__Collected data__

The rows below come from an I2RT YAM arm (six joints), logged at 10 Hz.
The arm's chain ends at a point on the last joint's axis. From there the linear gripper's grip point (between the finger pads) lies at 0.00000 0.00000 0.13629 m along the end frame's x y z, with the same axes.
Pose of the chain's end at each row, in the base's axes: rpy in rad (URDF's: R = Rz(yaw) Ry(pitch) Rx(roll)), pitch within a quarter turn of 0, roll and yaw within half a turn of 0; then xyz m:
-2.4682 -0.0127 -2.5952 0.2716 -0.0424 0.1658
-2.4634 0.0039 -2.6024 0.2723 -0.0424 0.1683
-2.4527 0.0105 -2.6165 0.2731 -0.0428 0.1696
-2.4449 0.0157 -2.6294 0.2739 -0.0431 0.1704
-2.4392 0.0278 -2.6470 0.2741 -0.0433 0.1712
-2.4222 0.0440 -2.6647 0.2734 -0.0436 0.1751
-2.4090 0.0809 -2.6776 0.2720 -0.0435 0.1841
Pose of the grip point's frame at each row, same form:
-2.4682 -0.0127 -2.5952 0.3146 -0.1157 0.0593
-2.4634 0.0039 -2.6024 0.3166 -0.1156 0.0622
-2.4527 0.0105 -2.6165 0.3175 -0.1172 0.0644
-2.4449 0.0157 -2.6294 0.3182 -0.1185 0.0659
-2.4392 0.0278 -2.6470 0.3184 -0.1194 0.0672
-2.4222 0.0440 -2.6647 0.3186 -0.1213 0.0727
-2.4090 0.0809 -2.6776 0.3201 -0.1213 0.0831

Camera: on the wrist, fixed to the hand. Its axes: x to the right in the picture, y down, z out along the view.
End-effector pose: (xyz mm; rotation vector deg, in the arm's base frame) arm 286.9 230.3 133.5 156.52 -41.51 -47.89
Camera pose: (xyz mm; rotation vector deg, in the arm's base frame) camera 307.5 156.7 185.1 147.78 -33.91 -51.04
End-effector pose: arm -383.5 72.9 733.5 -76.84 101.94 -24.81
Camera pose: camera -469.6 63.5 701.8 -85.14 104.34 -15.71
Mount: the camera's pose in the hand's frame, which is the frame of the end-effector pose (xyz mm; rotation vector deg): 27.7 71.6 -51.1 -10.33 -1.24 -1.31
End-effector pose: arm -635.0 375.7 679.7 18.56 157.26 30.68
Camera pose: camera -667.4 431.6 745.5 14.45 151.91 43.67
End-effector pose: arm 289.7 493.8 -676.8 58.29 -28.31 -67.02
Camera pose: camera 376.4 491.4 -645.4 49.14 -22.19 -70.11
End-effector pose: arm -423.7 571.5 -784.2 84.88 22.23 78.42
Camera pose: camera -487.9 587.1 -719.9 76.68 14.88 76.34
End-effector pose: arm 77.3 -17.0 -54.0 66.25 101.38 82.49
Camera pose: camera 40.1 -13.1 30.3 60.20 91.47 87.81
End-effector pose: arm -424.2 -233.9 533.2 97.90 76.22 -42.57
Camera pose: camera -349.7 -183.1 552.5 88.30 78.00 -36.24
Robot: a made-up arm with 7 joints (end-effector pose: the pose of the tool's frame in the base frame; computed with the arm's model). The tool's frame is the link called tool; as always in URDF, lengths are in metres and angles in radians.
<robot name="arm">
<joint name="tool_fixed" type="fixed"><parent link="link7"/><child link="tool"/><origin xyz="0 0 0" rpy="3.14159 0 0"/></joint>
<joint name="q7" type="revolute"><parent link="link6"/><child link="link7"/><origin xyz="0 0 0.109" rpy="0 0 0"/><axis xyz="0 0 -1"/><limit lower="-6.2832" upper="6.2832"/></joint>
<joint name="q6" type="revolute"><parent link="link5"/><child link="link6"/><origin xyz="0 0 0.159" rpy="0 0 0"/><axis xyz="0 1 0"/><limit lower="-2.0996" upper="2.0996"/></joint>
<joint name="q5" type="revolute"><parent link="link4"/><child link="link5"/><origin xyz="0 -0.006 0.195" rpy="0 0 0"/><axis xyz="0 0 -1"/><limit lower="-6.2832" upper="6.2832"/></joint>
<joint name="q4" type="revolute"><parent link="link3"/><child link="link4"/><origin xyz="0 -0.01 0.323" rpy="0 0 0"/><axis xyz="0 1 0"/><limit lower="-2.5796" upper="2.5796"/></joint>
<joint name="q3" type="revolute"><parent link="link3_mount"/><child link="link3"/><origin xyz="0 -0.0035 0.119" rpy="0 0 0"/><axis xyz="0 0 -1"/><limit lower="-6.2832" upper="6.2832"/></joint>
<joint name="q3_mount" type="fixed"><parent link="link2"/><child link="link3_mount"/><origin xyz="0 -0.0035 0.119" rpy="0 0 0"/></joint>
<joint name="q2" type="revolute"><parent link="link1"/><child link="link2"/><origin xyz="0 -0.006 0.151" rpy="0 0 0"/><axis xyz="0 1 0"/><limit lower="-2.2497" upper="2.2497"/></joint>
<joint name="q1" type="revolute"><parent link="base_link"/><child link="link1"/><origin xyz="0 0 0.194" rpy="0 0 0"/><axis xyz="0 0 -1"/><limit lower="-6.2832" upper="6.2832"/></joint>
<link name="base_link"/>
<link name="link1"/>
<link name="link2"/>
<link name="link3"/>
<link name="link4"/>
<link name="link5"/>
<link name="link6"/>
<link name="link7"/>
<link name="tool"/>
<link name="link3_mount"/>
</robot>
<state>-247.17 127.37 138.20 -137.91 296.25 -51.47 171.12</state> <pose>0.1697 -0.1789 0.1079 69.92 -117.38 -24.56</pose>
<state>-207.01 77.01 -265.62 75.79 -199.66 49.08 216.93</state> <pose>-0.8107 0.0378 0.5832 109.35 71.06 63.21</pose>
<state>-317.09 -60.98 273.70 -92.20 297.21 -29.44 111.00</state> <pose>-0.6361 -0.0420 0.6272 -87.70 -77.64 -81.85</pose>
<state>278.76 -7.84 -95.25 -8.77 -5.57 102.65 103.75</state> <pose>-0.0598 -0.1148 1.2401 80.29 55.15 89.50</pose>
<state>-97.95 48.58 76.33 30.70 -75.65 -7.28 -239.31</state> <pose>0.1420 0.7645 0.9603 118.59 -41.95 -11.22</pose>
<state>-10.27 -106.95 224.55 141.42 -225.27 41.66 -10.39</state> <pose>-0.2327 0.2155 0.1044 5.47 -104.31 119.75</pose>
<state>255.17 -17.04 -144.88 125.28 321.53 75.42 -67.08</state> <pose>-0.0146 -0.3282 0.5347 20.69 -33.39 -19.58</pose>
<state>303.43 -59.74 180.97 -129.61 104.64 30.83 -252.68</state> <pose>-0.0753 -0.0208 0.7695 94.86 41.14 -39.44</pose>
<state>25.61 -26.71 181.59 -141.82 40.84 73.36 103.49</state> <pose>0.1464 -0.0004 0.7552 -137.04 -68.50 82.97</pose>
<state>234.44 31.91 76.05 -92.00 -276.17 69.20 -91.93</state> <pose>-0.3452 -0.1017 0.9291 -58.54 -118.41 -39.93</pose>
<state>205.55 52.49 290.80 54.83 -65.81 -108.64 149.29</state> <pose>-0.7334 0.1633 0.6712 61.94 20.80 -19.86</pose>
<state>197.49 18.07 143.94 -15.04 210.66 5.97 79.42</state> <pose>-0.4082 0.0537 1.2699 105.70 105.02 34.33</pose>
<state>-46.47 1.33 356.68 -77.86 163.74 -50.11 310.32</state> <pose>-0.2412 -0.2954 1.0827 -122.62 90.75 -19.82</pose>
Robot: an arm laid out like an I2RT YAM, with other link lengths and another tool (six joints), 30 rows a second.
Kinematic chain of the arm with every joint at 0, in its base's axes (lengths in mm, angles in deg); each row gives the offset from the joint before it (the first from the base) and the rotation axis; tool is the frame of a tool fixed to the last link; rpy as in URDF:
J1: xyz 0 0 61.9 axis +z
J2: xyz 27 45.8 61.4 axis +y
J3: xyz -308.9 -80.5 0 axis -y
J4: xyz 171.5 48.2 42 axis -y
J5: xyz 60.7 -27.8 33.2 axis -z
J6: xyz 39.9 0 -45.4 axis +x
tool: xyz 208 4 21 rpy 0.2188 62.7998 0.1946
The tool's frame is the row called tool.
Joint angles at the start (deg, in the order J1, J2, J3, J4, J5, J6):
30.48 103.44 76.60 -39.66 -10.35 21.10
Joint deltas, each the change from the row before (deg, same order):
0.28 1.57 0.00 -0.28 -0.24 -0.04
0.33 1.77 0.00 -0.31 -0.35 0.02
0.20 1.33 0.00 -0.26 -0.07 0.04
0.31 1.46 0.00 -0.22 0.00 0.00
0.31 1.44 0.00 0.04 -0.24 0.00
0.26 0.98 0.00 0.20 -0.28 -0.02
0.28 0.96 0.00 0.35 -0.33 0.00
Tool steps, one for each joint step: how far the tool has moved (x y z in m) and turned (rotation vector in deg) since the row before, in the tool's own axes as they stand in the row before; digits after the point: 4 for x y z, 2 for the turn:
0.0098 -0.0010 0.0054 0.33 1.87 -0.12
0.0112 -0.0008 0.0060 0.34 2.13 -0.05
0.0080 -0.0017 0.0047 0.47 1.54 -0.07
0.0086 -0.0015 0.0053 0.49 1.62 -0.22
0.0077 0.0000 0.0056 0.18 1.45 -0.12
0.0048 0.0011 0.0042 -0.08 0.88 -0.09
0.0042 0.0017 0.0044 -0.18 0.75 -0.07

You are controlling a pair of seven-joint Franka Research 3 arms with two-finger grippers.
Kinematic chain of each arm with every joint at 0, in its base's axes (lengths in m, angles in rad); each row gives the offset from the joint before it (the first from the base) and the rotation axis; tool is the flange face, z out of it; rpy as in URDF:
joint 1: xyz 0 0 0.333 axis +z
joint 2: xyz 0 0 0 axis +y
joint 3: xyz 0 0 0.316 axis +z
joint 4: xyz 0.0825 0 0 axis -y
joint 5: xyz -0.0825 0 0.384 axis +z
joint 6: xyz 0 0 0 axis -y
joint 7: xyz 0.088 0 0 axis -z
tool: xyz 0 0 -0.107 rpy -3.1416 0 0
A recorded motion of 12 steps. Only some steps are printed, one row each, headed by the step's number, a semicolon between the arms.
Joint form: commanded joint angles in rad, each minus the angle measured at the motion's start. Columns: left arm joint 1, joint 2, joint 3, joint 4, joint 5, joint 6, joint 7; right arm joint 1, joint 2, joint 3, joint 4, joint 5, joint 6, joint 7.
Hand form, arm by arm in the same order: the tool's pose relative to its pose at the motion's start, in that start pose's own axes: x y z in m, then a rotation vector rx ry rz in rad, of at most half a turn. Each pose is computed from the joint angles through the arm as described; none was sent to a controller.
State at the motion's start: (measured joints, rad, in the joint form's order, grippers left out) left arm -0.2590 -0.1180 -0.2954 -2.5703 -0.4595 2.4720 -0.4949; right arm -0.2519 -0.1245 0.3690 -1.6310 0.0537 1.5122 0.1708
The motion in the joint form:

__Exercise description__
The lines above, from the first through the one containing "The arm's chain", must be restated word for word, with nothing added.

__Response box__
The rows below come from an I2RT YAM arm (six joints), logged at 10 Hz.
The arm's chain ends at a point on the last joint's axis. From there the linear gripper's grip point (between the finger pads) lies at 0.00000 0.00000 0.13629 m along the end frame's x y z, with the same axes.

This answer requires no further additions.